*Prompt*: Your job is to retype the whole listing exactly.

*Records to use*:
——

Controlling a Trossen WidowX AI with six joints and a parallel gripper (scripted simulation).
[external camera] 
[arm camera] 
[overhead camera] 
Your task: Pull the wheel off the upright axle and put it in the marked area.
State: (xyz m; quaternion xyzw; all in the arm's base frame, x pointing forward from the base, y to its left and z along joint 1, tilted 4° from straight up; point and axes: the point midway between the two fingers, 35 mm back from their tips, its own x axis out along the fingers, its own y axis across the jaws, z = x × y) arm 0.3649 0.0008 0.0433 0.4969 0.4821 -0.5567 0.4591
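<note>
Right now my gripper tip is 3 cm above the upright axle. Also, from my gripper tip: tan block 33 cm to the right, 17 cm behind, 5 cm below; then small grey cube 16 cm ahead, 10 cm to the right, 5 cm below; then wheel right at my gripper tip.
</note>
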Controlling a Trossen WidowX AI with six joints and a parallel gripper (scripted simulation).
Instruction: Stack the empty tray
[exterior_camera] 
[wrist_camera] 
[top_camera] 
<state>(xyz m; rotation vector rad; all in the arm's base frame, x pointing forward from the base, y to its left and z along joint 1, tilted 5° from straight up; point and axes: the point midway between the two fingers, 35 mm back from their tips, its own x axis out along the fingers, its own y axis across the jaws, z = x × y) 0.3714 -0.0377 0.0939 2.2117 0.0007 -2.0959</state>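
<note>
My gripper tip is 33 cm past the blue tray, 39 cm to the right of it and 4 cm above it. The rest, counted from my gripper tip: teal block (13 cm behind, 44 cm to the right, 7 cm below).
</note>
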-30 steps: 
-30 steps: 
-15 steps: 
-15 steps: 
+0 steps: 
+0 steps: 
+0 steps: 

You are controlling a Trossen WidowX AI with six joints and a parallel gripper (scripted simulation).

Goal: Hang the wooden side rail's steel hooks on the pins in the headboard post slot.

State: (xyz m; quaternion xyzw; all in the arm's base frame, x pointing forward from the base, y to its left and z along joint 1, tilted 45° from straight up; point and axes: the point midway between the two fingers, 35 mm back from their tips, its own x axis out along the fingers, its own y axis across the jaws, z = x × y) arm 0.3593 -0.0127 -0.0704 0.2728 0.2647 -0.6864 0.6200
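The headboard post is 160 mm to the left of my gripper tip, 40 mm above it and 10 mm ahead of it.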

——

*Finished task*:
Controlling a Trossen WidowX AI with six joints and a parallel gripper (scripted simulation).
[external camera] 
[arm camera] 
[overhead camera] 
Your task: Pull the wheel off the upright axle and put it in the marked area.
State: (xyz m; quaternion xyzw; all in the arm's base frame, x pointing forward from the base, y to its left and z along joint 1, tilted 4° from straight up; point and axes: the point midway between the two fingers, 35 mm back from their tips, its own x axis out along the fingers, its own y axis across the jaws, z = x × y) arm 0.3649 0.0008 0.0433 0.4969 0.4821 -0.5567 0.4591
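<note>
Right now my gripper tip is 3 cm above the upright axle. Also, from my gripper tip: tan block 33 cm to the right, 17 cm behind, 5 cm below; then small grey cube 16 cm ahead, 10 cm to the right, 5 cm below; then wheel right at my gripper tip.
</note>
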Controlling a Trossen WidowX AI with six joints and a parallel gripper (scripted simulation).
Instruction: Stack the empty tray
[exterior_camera] 
[wrist_camera] 
[top_camera] 
<state>(xyz m; rotation vector rad; all in the arm's base frame, x pointing forward from the base, y to its left and z along joint 1, tilted 5° from straight up; point and axes: the point midway between the two fingers, 35 mm back from their tips, its own x axis out along the fingers, its own y axis across the jaws, z = x × y) 0.3714 -0.0377 0.0939 2.2117 0.0007 -2.0959</state>
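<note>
My gripper tip is 33 cm past the blue tray, 39 cm to the right of it and 4 cm above it. The rest, counted from my gripper tip: teal block (13 cm behind, 44 cm to the right, 7 cm below).
</note>
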-30 steps: 
-30 steps: 
-15 steps: 
-15 steps: 
+0 steps: 
+0 steps: 
+0 steps: 

You are controlling a Trossen WidowX AI with six joints and a parallel gripper (scripted simulation).

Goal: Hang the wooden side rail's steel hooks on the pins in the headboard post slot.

State: (xyz m; quaternion xyzw; all in the arm's base frame, x pointing forward from the base, y to its left and z along joint 1, tilted 45° from straight up; point and axes: the point midway between the two fingers, 35 mm back from their tips, its own x axis out along the fingers, its own y axis across the jaws, z = x × y) arm 0.3593 -0.0127 -0.0704 0.2728 0.2647 -0.6864 0.6200
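The headboard post is 160 mm to the left of my gripper tip, 40 mm above it and 10 mm ahead of it.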

The requested output has now been given in full.